Mszy św. przewodniczył nowo wybrany asystent generalny FIMP (Federazione Intermediterranea Ministri Provinciali) fr. Giovanni VOLTAN.
W homilii fr. Jude zachęcił uczestników kapituły, zwłaszcza nowych definitorów, do pracy zespołowej. Św. Paweł w swoim przepowiadaniu uczy nas właśnie takiego aspektu braterstwa; nie powinno się zatem głosić Dobrej Nowiny Pana jako „niezależne jednostki”, ale wspólnotowo.
W auli złożono życzenia fr. Mirosławowi BARTOSOWI z okazji 32. rocznicy święceń kapłańskich.
Dyskusja skoncentrowała się na czwartym rozdziale Statutów generalnych, który jest poświęcony misji braci.
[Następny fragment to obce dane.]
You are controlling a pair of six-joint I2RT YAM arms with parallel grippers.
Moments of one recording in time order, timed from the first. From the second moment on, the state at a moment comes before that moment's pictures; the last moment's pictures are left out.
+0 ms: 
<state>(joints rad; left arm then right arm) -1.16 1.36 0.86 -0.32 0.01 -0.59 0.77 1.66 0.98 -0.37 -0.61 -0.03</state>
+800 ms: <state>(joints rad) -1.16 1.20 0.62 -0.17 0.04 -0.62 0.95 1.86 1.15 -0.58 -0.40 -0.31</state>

W szczególności skupiono się na zachęcie do współbraci, aby udawali się na misje do innych krajów, a nie ograniczali się tylko do swoich własnych. Liczne jurysdykcje potrzebują pomocy personalnej i niezbędne jest rozwijanie współpracy między prowincjami-kustodiami, aby przezwyciężyć wszelkie granice przynależności regionalnej czy narodowej.
Z kolei przystąpiono do dyskusji nad rozdziałem piątym, który porusza zagadnienie formacji braci. Zgromadzeni obszernie omówili normy dotyczące domów formacyjnych, specyfikę formacji braci nieukierunkowanych na kapłaństwo, formację wychowawców. Właśnie z racji na wymóg przygotowania braci do pracy wychowawczej podkreślono potrzebę wczesnego określenia, kto jest wezwany do pełnienia tej ważnej posługi.
Niemal całe popołudnie poświęcono na obrady rady prezydialnej i komisji centralnej, gdyż zgłoszono wiele poprawek, które najpierw muszą być poddane ocenie, aby przedstawić je w auli w dniu jutrzejszym.
Fr. Aurelio ERCOLI, kronikarz
W dzisiejszym pierwszym czytaniu słyszymy, jak św. Paweł przybywa do Koryntu, mieszka i pracuje z Pryscyllą i Akwilem. Co więcej, naucza z pomocą Sylasa i Tymoteusza. Chociaż Paweł jest osobą o wysokim poczuciu własnej wartości, pracuje w zespole. W szczególności widzimy to w Pierwszym Liście do Tesaloniczan, gdzie Paweł prawie zawsze używa słowa „my”, a prawie nigdy „ja”.
Nasuwa mi się tu na myśl to, co w tych latach fr. Marco postrzegał jako cel dla naszego definitorium: pracować jako zespół. Dajemy świadectwo o tym, co robimy, ale także o sposobie, w jaki to robimy.
Wydaje się to czymś trudnym dla wielu zakonników. Zostałem zbudowany przykładem naszych młodych współbraci w Wietnamie, ponieważ robią wszystko razem. Oczywiście, trochę zależy to od wpływu ich kultury, ale jest to także decyzja, którą podjęli.
W tych dniach jesteśmy wezwani do pracy w zespole. Jesteśmy wezwani do współpracy z naszymi definitorami w naszych jurysdykcjach jako zespół, przeżywając wspólnie pracę, modlitwę i rekreację. Powinniśmy zachęcać naszych współbraci do tego samego, tak aby ludzie, gdy o nas mówią, nie twierdzili, że to zrobił fr. Paweł, to zaś fr. Michał, a tamto fr. Tycjan, lecz by mówili, że zrobili to wspólnie bracia.